# Work required
Which lines of the entries contain the string "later"? Please find them and copy them.

[Collected data entries]
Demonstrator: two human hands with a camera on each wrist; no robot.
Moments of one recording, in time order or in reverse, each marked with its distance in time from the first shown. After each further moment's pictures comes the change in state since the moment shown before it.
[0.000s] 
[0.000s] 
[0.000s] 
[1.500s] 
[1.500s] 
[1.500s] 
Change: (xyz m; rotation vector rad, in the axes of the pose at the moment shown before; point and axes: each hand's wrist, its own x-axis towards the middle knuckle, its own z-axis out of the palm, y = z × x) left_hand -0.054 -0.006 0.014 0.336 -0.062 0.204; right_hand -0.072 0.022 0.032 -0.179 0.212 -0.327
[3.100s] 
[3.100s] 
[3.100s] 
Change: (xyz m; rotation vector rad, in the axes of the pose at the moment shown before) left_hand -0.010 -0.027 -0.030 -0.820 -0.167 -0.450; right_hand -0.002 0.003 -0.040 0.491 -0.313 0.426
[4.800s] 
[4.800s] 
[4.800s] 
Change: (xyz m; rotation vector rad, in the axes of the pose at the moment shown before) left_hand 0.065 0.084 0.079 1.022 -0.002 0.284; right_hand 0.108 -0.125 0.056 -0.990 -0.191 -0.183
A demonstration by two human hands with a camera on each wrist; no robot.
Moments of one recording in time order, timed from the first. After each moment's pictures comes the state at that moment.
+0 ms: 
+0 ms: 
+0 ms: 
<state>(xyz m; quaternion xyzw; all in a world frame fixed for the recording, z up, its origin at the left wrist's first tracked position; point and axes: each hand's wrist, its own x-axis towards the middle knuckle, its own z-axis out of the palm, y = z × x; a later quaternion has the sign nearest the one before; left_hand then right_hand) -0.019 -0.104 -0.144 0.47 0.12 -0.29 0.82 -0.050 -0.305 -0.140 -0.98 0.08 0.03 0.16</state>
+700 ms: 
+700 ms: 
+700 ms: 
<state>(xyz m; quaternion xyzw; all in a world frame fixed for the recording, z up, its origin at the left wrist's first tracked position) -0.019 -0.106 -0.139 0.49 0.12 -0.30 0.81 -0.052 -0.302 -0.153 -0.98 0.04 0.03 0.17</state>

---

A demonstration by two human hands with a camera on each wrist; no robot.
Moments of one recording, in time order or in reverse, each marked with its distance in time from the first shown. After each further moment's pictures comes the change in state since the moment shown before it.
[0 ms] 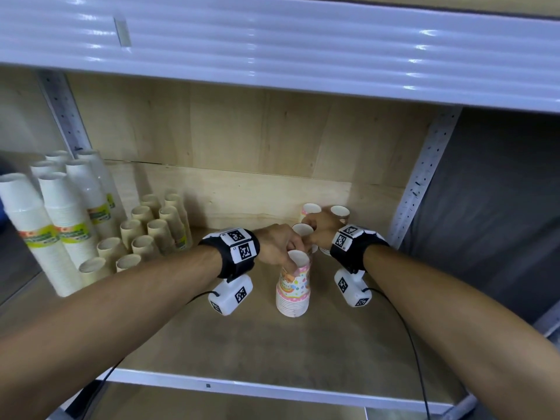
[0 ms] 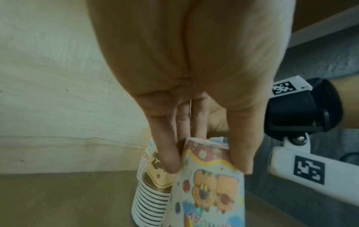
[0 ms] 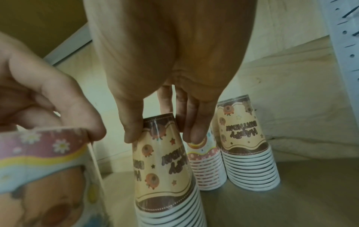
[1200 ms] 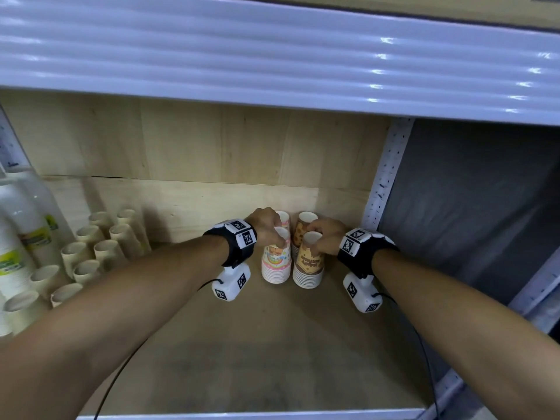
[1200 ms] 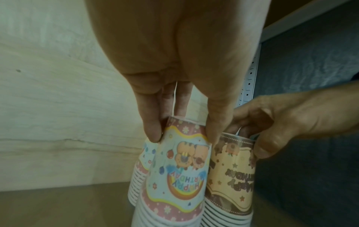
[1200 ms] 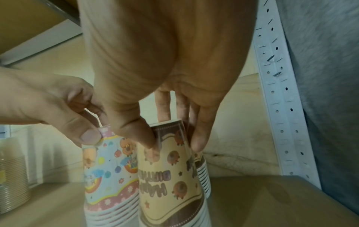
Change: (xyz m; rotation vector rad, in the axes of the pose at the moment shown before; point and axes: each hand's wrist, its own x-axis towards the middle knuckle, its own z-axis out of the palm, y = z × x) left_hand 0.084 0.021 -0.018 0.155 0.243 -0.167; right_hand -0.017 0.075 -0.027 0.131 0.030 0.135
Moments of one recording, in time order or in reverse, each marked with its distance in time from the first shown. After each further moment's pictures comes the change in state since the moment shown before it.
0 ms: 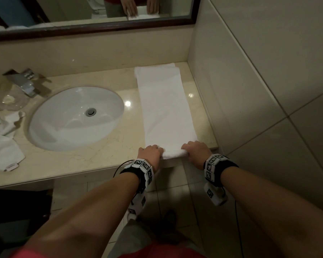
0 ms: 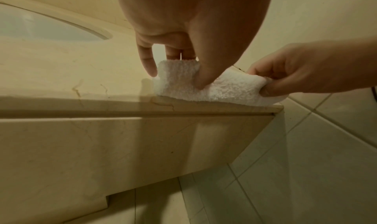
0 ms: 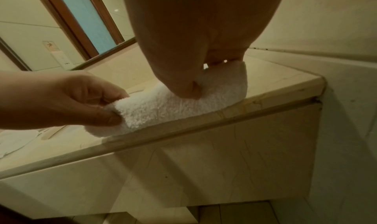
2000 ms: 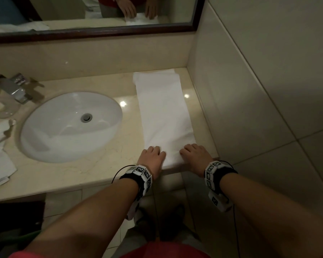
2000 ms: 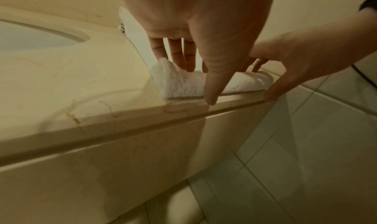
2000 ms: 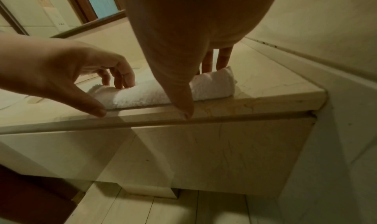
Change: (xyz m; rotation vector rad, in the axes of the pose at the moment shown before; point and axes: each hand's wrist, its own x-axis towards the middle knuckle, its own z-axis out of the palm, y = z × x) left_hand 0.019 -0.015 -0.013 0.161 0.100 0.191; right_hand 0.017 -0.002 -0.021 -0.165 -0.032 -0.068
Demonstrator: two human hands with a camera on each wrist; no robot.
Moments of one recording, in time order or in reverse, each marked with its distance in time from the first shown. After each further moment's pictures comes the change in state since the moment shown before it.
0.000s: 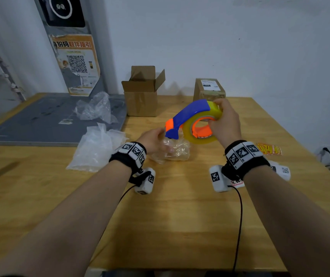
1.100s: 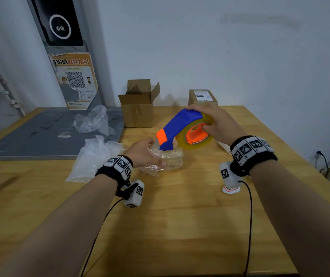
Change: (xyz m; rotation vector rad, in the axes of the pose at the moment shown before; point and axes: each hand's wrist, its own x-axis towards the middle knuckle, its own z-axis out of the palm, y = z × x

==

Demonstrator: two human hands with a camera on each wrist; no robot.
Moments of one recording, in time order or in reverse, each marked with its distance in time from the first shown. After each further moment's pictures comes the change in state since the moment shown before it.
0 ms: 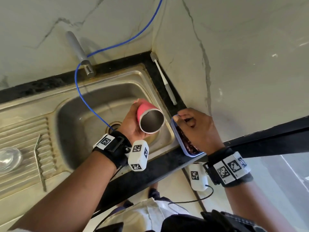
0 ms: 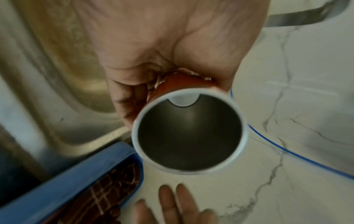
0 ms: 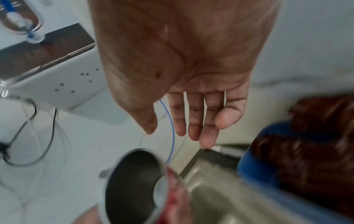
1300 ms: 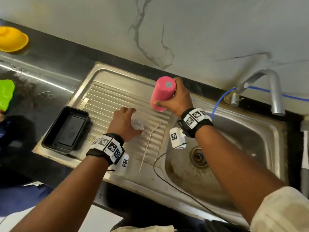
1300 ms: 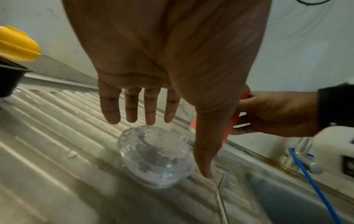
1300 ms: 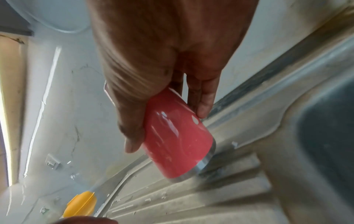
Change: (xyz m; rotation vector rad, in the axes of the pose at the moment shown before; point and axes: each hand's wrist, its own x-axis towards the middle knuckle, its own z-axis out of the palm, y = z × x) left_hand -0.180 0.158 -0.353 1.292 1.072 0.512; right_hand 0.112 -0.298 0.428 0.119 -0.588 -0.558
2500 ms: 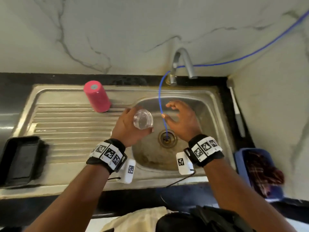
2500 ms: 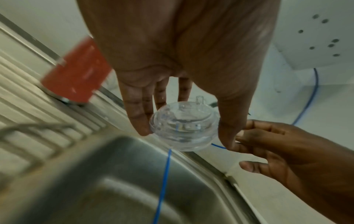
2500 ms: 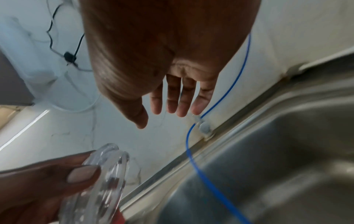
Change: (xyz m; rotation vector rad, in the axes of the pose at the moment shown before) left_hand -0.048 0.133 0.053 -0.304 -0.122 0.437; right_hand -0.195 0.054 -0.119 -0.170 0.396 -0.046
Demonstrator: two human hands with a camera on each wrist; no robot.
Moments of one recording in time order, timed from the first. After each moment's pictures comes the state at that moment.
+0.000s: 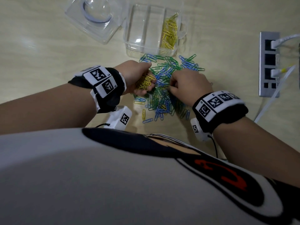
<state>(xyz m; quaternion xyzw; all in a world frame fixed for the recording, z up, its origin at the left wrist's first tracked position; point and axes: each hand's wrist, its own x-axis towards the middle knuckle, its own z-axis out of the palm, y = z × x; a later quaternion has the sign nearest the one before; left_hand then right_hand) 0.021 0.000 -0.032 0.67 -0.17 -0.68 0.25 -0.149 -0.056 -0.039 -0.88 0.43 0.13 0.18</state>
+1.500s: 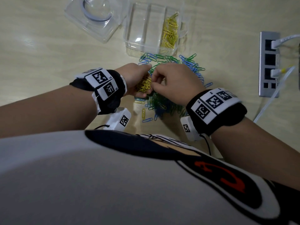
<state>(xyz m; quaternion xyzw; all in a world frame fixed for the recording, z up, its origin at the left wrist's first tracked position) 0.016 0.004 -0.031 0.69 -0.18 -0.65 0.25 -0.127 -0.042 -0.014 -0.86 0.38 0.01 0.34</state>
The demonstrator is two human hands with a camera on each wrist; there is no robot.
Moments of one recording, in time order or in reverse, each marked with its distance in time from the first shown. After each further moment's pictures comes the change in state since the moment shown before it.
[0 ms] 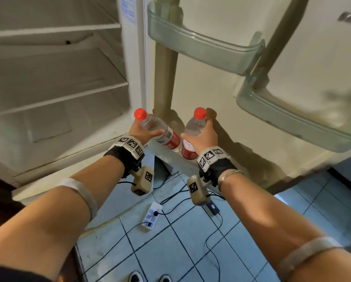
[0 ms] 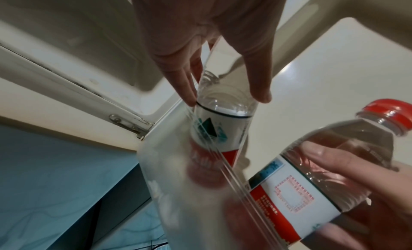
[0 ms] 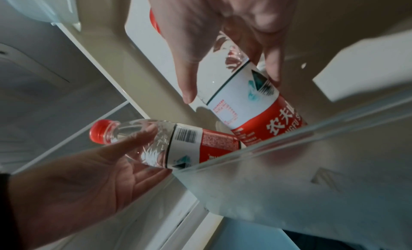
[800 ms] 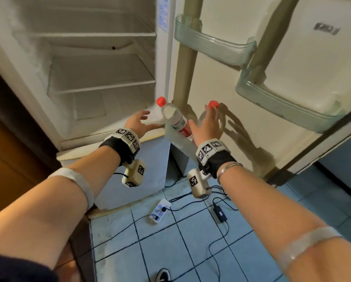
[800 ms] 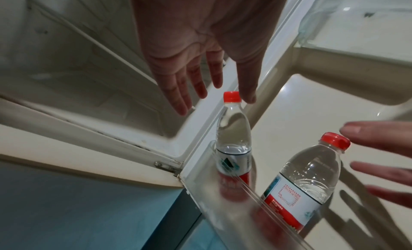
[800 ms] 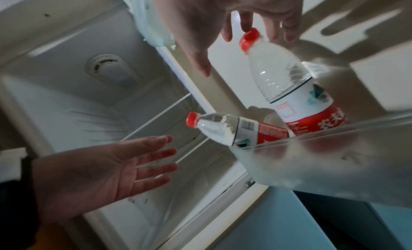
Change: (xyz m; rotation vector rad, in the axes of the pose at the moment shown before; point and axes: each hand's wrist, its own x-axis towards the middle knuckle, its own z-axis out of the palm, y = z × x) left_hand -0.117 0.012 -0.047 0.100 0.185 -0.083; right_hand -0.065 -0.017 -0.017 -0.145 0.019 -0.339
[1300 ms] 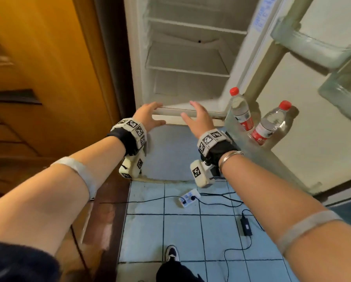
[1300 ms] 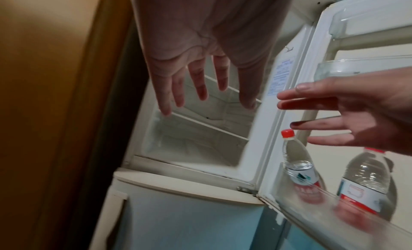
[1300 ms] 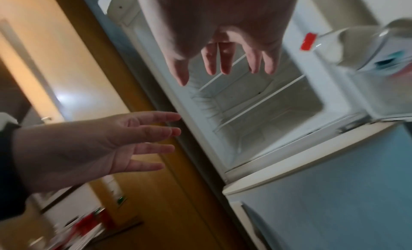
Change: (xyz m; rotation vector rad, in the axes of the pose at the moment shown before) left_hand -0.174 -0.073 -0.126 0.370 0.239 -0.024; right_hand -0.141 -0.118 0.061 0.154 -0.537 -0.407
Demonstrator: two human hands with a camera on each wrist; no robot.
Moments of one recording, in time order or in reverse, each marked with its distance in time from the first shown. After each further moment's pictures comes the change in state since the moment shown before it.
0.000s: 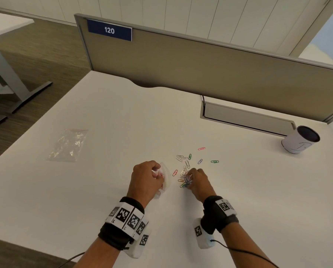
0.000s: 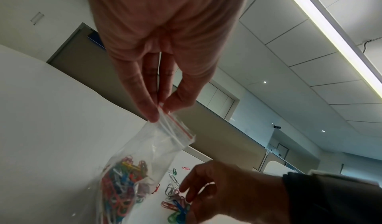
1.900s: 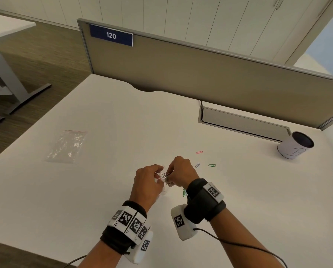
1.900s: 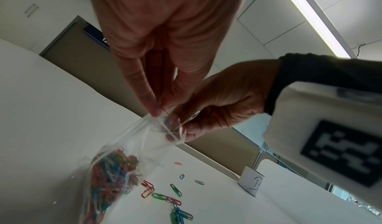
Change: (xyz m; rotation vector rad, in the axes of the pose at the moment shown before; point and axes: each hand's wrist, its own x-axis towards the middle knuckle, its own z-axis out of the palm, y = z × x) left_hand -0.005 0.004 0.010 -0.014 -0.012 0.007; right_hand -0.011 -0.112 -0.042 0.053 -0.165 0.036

# Solution to this task
<state>(xyz m; quaternion xyzw; all in a world frame fixed for the recording, z up, its origin at the left wrist's first tracked position; point and axes: each hand's wrist, its own x-axis towards the middle knuckle, its own z-axis out of the palm, y = z × x; a later quaternion has the sign nearest the one before; left_hand then right_hand) -0.019 -0.104 -0.144 0.47 0.12 -0.29 0.82 -0.050 -0.305 -0.140 -0.98 0.08 0.03 0.16</state>
<state>(xyz m; quaternion xyzw; all in a world frame fixed for the recording, z up, its origin at the left wrist's first tracked position; point and axes: each hand's wrist, its own x-axis towards the middle knuckle, its own z-axis out of the palm, y = z × x; a later quaternion has the sign nearest the one before; left_hand then right_hand) 0.021 0.000 -0.032 0.67 -0.17 -0.68 0.25 -0.149 -0.056 -0.039 -0.88 0.43 0.13 0.18</state>

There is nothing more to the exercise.